Daryl Williams
- Born: 30 September 1964 (age 61) Auckland, New Zealand
- Height: 6 ft 4 in (1.93 m)
- Weight: 201 lb (91 kg)
- School: Waitākere College

Rugby union career
- Position: Lock

Amateur team(s)
- Years: Team / Apps / (Points)
- 1985–1986: Otahuhu
- 1988–1989: Takapuna
- 1996: Feilding

Senior career
- Years: Team / Apps / (Points)
- 1995: US Colomiers

Provincial / State sides
- Years: Team / Apps / (Points)
- 1985–1986: Auckland B / 3 / (0)
- 1988–1989: North Harbour / 12 / (4)
- 1996: Manawatu / 7 / (0)

Super Rugby
- Years: Team / Apps / (Points)
- 1996: Wellington Hurricanes / 2 / (0)

International career
- Years: Team / Apps / (Points)
- 1985: New Zealand Colts / 4 / (0)
- 1987: Maori All Blacks / 1 / (0)
- 1988–1995: Samoa / 5 / (0)

= Daryl Williams (rugby union) =

Daryl Richard Williams (born in Auckland, 30 September 1964) is a New Zealand-born Samoan rugby union player. He played as a lock.

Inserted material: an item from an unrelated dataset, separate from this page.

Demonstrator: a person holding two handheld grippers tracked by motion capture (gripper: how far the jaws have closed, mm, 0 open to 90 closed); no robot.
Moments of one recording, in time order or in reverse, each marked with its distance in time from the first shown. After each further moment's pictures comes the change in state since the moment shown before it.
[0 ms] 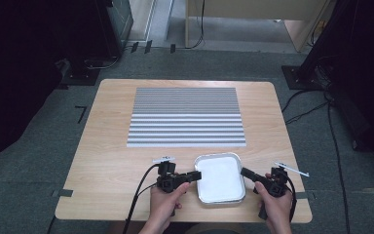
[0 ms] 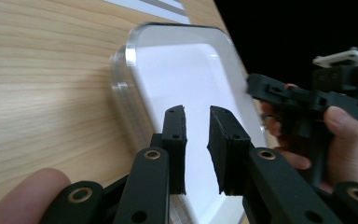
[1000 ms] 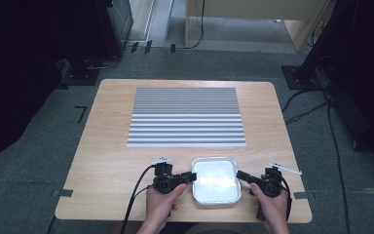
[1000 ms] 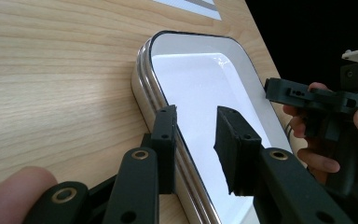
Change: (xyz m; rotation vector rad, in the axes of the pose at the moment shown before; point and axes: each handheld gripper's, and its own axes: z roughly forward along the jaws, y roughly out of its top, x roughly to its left) left arm 0.010 -0.002 -0.005 0.008 0.105 0.016; right arm 0.000 -0.005 0.011 0.075 -0.028 -0.013
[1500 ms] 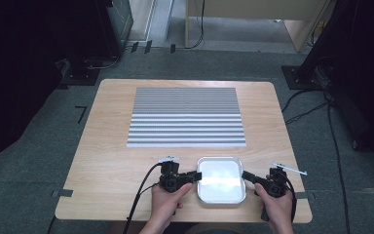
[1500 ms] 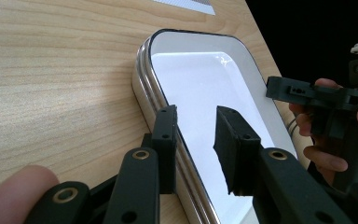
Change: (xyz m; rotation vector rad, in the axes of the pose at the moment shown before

He attended High School at Waitākere College.

==Career==

Williams was selected in the New Zealand Maori side, but did not play as he was subsequently found to be ineligible. He was also a New Zealand Colts trialist in 1985.

His first international cap was against Ireland, at Lansdowne Road, on 29 October 1989. Although not being part of the 1991 Rugby World Cup roster, he played in the 1995 Rugby World Cup, playing two matches.

After returning to New Zealand from a playing career in France he was a Hurricanes injury replacement player at the end of the 1996 season, he played the final two matches against the Chiefs and the Waratahs.

He played for the Feilding club and played seven matches for Manawatu in 1996.